[YOUR TASK]
Reproduce all of the entries character for character, while leaving out any pictures they contain.

■ ■ ■ ■ ■ ■ ■

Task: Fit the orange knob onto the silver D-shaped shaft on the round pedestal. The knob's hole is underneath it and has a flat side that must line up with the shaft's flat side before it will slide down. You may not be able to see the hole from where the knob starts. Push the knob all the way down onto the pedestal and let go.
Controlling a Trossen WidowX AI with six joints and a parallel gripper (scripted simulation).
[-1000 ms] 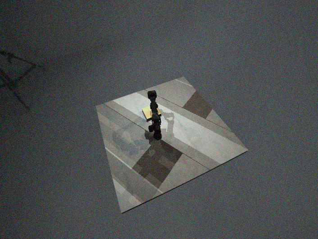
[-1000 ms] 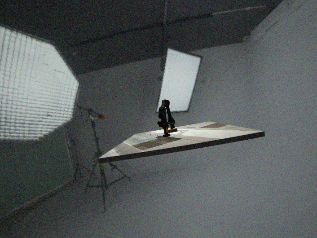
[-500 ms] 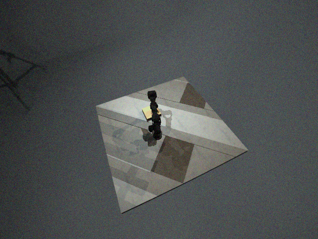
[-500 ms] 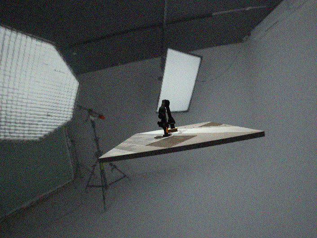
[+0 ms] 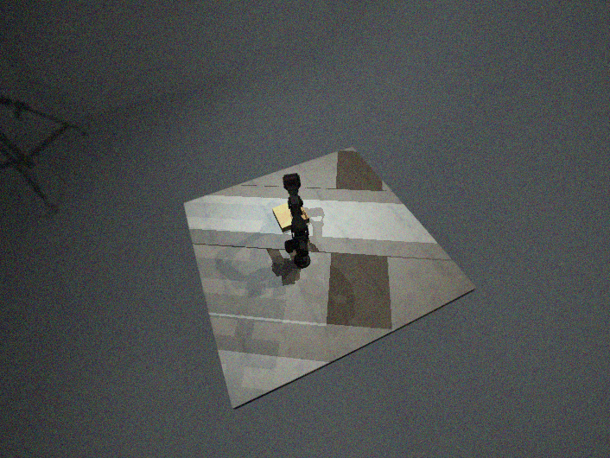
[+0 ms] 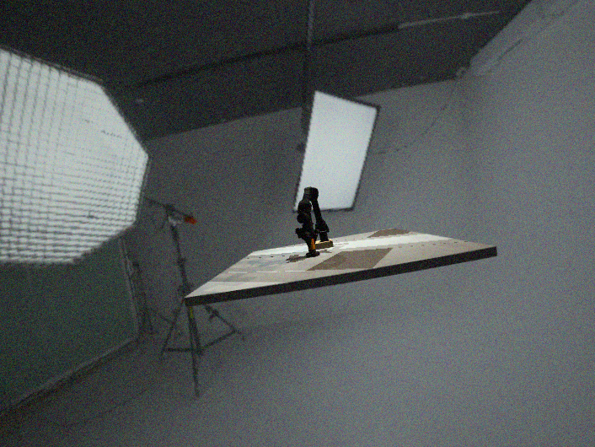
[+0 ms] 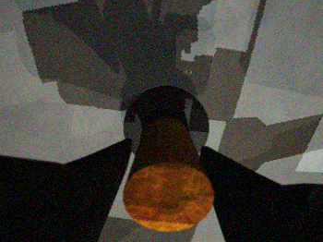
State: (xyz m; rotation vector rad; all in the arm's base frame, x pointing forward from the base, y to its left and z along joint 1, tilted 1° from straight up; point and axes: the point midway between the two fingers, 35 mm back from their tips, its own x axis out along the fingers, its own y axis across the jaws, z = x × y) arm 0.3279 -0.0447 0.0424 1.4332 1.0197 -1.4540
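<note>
My gripper tip is now 30 mm below the orange knob. Also, from my gripper tip: dark round pedestal: 20 mm below.
</note>
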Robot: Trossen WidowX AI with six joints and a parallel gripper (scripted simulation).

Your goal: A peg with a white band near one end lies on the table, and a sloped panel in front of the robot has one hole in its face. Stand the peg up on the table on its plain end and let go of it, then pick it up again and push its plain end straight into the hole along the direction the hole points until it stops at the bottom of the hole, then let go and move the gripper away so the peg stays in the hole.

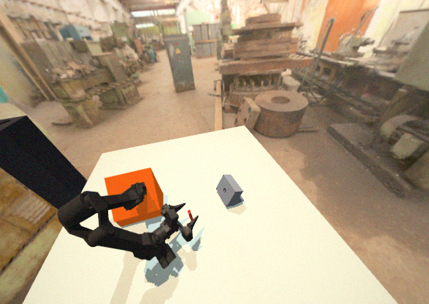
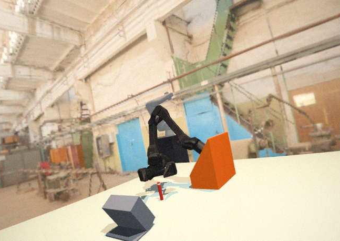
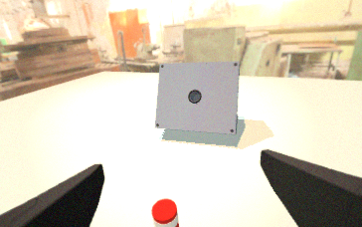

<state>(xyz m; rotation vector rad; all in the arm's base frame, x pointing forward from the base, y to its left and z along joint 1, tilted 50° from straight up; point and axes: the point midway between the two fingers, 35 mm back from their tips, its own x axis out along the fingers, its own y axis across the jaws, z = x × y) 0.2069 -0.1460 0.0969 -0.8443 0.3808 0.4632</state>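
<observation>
My gripper tip is now 4 cm above the red peg, 2 cm past it and 1 cm to the right of it. Round my gripper tip: sloped panel (21 cm ahead, 8 cm to the left, 4 cm below).
</observation>
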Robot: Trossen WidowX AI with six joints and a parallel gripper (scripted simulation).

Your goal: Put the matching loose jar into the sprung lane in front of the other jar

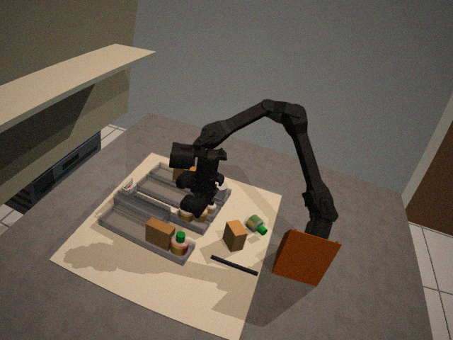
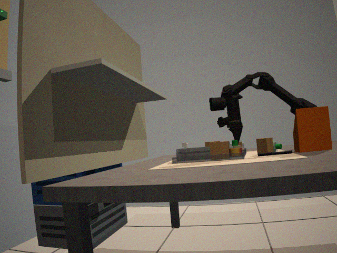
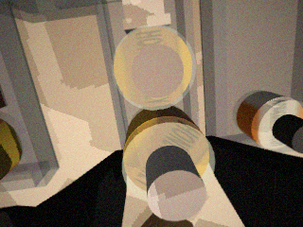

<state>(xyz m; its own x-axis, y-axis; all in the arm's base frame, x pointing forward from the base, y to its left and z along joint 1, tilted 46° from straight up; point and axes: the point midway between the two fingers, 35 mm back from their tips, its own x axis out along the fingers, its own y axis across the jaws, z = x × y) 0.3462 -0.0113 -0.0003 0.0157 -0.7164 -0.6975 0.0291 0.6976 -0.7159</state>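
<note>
My gripper tip is now 150 mm short of the sprung lane, 20 mm to the right of it and 40 mm above it. Round my gripper tip: black bar (150 mm behind, 100 mm to the left, 50 mm below).
</note>
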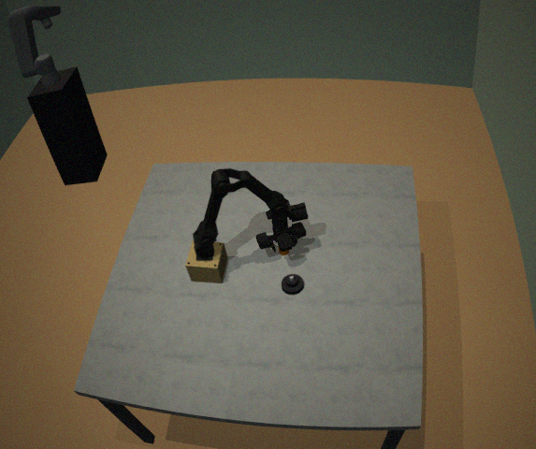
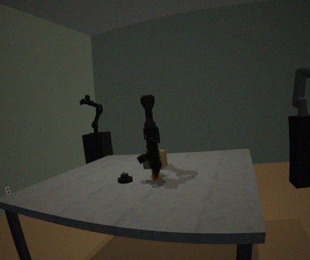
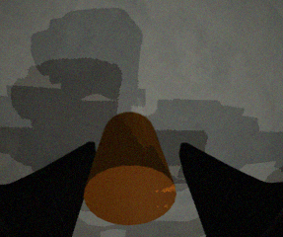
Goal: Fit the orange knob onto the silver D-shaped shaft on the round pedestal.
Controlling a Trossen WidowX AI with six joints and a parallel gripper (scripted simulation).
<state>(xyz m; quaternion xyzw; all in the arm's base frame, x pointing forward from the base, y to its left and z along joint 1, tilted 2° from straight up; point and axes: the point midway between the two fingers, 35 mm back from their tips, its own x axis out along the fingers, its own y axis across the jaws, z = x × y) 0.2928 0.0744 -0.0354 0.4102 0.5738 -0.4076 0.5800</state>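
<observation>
Right now the orange knob is 1 cm ahead of my gripper tip and 3 cm above it. The rest, counted from my gripper tip: round pedestal: 4 cm ahead, 17 cm to the right, 1 cm above.
</observation>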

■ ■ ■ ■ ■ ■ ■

[RESPONSE BELOW]
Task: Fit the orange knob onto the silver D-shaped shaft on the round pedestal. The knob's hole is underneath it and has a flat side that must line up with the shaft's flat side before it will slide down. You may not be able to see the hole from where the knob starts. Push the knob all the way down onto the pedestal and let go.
Controlling a Trossen WidowX AI with six joints and a parallel gripper (scripted simulation).
[-1000 ms] 
[-1000 ms] 
[-500 ms] 
[-500 ms] 
[+0 ms] 
[+0 ms] 
[+0 ms] 
State: (xyz m; rotation vector rad; all in the arm's base frame, x pointing forward from the base, y to its left and z along joint 1, tilted 1° from straight up; point and axes: the point midway between the two fingers, 35 mm back from their tips, its own x axis out along the fingers, its own y axis across the jaws, z = x × y) arm 0.3279 -0.0447 0.0424 1.4332 1.0197 -1.4540
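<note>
My gripper tip is now 30 mm below the orange knob. Also, from my gripper tip: dark round pedestal: 20 mm below.
</note>
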Robot: Trossen WidowX AI with six joints and a parallel gripper (scripted simulation).

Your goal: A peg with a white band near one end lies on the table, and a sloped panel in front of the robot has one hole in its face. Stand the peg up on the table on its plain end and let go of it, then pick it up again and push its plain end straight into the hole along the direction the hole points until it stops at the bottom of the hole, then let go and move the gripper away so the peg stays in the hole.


<state>(xyz m; rotation vector rad; all in the arm's base frame, x pointing forward from the base, y to its left and z along joint 1, tilted 50° from straight up; point and axes: the point midway between the two fingers, 35 mm back from their tips, its own x axis out along the fingers, its own y axis across the jaws, z = x × y) 0.2069 -0.1460 0.0969 -0.8443 0.3808 0.4632</state>
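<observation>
My gripper tip is now 4 cm above the red peg, 2 cm past it and 1 cm to the right of it. Round my gripper tip: sloped panel (21 cm ahead, 8 cm to the left, 4 cm below).
</observation>
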Robot: Trossen WidowX AI with six joints and a parallel gripper (scripted simulation).

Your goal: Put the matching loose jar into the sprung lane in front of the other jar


<state>(xyz m; its own x-axis, y-axis; all in the arm's base frame, x pointing forward from the base, y to its left and z along joint 1, tilted 46° from straight up; point and axes: the point midway between the two fingers, 35 mm back from their tips, its own x axis out along the fingers, its own y axis across the jaws, z = x × y) 0.3462 -0.0113 -0.0003 0.0157 -0.7164 -0.6975 0.0291 0.6976 -0.7159</state>
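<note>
My gripper tip is now 150 mm short of the sprung lane, 20 mm to the right of it and 40 mm above it. Round my gripper tip: black bar (150 mm behind, 100 mm to the left, 50 mm below).
</note>
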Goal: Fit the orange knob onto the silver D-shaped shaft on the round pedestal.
Controlling a Trossen WidowX AI with six joints and a parallel gripper (scripted simulation).
<state>(xyz m; quaternion xyzw; all in the arm's base frame, x pointing forward from the base, y to its left and z along joint 1, tilted 2° from straight up; point and axes: the point midway between the two fingers, 35 mm back from their tips, its own x axis out along the fingers, its own y axis across the jaws, z = x × y) 0.2928 0.0744 -0.0354 0.4102 0.5738 -0.4076 0.5800</state>
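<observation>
Right now the orange knob is 1 cm ahead of my gripper tip and 3 cm above it. The rest, counted from my gripper tip: round pedestal: 4 cm ahead, 17 cm to the right, 1 cm above.
</observation>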

This finishes the response to the exercise.